Extract exactly those lines that lie between the start of the material and the line with "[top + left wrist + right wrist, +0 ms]", including both boundary lines and no others.

INFORMATION PROVIDED ->
* * * * * * *
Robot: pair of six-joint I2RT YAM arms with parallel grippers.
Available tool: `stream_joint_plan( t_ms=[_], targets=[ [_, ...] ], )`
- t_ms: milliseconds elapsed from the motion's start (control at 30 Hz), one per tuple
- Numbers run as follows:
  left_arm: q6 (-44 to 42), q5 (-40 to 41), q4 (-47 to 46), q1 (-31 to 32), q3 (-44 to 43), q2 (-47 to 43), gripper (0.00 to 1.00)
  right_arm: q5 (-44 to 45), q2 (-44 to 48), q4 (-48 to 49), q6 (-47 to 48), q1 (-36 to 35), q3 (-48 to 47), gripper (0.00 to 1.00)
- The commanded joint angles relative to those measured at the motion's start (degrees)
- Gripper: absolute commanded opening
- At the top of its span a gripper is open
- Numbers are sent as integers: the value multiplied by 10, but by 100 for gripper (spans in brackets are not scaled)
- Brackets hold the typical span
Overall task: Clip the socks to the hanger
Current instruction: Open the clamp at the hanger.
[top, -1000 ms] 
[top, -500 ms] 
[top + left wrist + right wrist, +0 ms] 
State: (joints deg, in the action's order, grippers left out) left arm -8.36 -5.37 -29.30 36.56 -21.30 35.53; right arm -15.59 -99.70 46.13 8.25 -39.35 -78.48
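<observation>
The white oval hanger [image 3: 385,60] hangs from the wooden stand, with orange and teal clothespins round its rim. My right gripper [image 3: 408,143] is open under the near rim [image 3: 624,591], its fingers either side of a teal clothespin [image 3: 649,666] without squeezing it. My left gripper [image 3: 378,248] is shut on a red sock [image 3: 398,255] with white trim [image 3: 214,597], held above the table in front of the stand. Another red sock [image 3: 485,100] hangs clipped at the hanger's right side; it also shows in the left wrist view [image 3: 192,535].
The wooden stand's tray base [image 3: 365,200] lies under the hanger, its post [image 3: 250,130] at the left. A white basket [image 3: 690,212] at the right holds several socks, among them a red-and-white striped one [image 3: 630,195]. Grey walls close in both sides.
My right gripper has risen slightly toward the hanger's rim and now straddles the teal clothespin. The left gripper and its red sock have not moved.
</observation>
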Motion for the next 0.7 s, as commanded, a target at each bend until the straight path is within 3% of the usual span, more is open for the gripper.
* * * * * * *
SOLUTION TO THIS PROBLEM ->
Robot: pair of six-joint I2RT YAM arms with parallel grippers.
Available tool: `stream_joint_plan( t_ms=[_], targets=[ [_, ...] ], )`
- t_ms: milliseconds elapsed from the motion's start (control at 30 Hz), one per tuple
- Numbers run as follows:
  left_arm: q6 (-44 to 42), q5 (-40 to 41), q4 (-47 to 46), q1 (-31 to 32), q3 (-44 to 43), q2 (-47 to 43), gripper (0.00 to 1.00)
  right_arm: q5 (-44 to 45), q2 (-44 to 48), q4 (-48 to 49), q6 (-47 to 48), q1 (-36 to 35), q3 (-48 to 47), gripper (0.00 to 1.00)
- The commanded joint angles relative to those measured at the motion's start (degrees)
- Gripper: absolute commanded opening
- At the top of its span a gripper is open
- Numbers are sent as integers: the value multiplied by 10, but by 100 for gripper (spans in brackets are not scaled)
- Brackets hold the typical span
Overall task: Clip the socks to the hanger
Current instruction: Open the clamp at the hanger.
[top, -1000 ms] 
[top, -500 ms] 
[top + left wrist + right wrist, +0 ms] 

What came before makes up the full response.